When a language is lost, so is embedded knowledge (ecological, cultural, etc.). One individual offered the example of alder (Alnus rugosa). The Ojibwe name for alder is wadoop, formed from the word wado, meaning blood clot. A traditional medicinal use for alder is as a topical application to stop bleeding. This example demonstrates that language provides a key to cultural practices. The practice of language equates to the practice of culture; it provides a means for individuals to connect with their natural and cultural environment.
The sondeo method has received little to no attention in the domestic Extension context despite being developed nearly 30 years ago. Its application has been primarily in international development.

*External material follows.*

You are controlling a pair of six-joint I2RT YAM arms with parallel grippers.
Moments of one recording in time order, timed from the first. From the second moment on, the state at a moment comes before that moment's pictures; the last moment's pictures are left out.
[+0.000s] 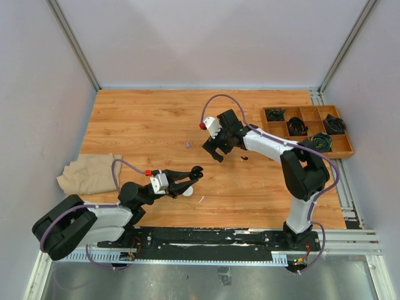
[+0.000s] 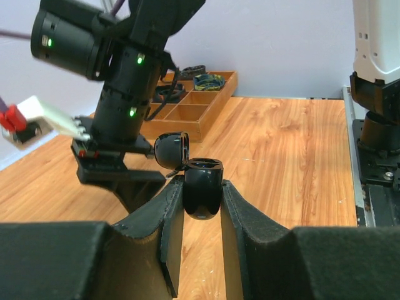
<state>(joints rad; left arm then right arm) -0.72 1.15 0.01 1.47 0.47 0.00 0.59 1.88 1.28 -0.36 -0.15 -0.40</state>
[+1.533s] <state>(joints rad) -0.72 1.15 0.01 1.48 0.38 -0.01 0.51 1.68 1.03 -0.18 -0.15 0.01</state>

Our experience at Fond du Lac suggests that there is a place for this method in Extension's toolkit.
The sondeo fosters exposure and interaction with the community. The FDL sondeo surpassed the objective of providing the Extension educator with a rich, introductory experience to Band members, as well as to the team members from FDL's Resource Management Division. It provided an opportunity to listen to the voices of 20 community members and allowed those individuals to lead the conversation in unexpected directions. Moreover, the sondeo fostered physical exploration of the community. Interviews occurred in all three of the Reservation's districts, at community members' homes and local gathering places. We perceived an advantage to engaging community members on their terms and in their comfort zones.
The sondeo reveals valuable knowledge to the assessment team members. The FDL sondeo revealed lessons that would not likely have emerged had we engaged community members through a scripted interview or focus group. One team member and longstanding FDL employee shared that over his tenure he had heard many of the themes that emerged. However, he went on to assert that only through hearing each person tell his or her own story, and through hearing them in close temporal proximity, did the collective voice emerge, bringing into focus the central themes and their greater significance.
Most notably, we learned about atrophied connections of individuals and their varied forms: to knowledge, to social networks, and to culture. We learned that natural resources are a link to deeper knowledge of Ojibwe culture and that Ojibwe culture is a link to a deeper knowledge of natural resources. Thus, deeper understanding of one should facilitate enhanced understanding of the other. We learned that the connections largely reside in the Ojibwe language. Community members asserted that language represents a critical cultural resource with potential to enhance knowledge of Ojibwe culture and use of natural resources.
Our sondeo also revealed a great challenge for Extension professionals working in Indian Country. Namely, as educators we will need to play a role in facilitating reintegration of topical and cultural knowledge, and we will likely find language to be instrumental to this process. For Extension to foster culturally appropriate learning and, overall, to succeed in Indian Country (or other communities), it will be essential to explore new approaches to integrate cultural considerations and language, regardless of the given topic or theme.